● What you will do
Examine the records and identify each line that includes the string "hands". Copy those lines.
*** Opening Supplied material ***
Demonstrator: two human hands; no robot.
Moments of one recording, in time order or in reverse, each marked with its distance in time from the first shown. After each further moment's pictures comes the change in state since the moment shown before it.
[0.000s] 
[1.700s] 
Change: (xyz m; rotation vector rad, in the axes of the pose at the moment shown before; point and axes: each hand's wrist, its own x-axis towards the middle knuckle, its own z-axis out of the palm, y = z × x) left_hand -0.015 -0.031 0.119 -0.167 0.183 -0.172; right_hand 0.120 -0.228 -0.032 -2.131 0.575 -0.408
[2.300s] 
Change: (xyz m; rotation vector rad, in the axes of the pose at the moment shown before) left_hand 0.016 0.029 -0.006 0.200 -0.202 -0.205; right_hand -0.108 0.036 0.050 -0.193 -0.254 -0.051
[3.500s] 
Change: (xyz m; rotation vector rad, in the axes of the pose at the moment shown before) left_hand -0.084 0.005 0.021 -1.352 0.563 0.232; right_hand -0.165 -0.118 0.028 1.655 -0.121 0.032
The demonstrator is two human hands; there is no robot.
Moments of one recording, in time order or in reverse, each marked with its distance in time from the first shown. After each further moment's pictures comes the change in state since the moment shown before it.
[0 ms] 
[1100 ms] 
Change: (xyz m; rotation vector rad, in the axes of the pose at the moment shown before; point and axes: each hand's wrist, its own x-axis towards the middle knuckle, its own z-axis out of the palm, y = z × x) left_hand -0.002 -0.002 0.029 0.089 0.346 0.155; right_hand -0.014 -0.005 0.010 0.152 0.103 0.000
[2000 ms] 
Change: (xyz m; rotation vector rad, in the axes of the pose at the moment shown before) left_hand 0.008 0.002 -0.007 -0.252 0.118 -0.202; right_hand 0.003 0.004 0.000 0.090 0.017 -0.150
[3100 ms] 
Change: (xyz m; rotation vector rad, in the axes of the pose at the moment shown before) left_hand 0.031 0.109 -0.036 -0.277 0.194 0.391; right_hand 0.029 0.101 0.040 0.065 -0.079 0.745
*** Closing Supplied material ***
● Reply to the exercise
Demonstrator: two human hands; no robot.
The demonstrator is two human hands; there is no robot.

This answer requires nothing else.